## WHAT IS EXPECTED:
Pick out the lines below that include the string "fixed".

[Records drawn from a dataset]
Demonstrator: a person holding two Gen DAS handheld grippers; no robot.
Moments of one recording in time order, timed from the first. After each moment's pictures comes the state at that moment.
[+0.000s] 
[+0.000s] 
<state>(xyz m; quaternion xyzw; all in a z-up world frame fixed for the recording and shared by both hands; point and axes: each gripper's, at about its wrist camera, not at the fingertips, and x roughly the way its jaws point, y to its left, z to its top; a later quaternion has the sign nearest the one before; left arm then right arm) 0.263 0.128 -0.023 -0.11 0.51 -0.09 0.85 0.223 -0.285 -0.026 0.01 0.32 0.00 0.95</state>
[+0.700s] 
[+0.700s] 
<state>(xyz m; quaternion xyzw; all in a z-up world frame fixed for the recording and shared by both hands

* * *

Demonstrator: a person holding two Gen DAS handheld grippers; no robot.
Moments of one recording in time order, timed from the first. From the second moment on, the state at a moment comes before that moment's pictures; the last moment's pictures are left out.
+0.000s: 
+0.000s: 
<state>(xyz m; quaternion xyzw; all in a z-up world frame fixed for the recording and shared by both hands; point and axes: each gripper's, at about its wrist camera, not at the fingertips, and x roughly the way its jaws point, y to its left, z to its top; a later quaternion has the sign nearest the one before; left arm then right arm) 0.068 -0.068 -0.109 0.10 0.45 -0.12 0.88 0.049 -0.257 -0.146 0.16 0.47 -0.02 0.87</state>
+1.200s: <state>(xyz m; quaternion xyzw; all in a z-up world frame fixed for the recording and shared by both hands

## ANSWER TO THIS EXERCISE:
<state>(xyz m; quaternion xyzw; all in a z-up world frame fixed for the recording and shared by both hands; point and axes: each gripper's, at about its wrist camera, not at the fingertips, and x roughly the way its jaws point, y to its left, z to its top; a later quaternion has the sign nearest the one before; left arm then right arm) 0.263 0.128 -0.023 -0.11 0.51 -0.09 0.85 0.223 -0.285 -0.026 0.01 0.32 0.00 0.95</state>
<state>(xyz m; quaternion xyzw; all in a z-up world frame fixed for the recording and shared by both hands
<state>(xyz m; quaternion xyzw; all in a z-up world frame fixed for the recording and shared by both hands; point and axes: each gripper's, at about its wrist camera, not at the fingertips, and x roughly the way its jaws point, y to its left, z to its top; a later quaternion has the sign nearest the one before; left arm then right arm) 0.068 -0.068 -0.109 0.10 0.45 -0.12 0.88 0.049 -0.257 -0.146 0.16 0.47 -0.02 0.87</state>
+1.200s: <state>(xyz m; quaternion xyzw; all in a z-up world frame fixed for the recording and shared by both hands

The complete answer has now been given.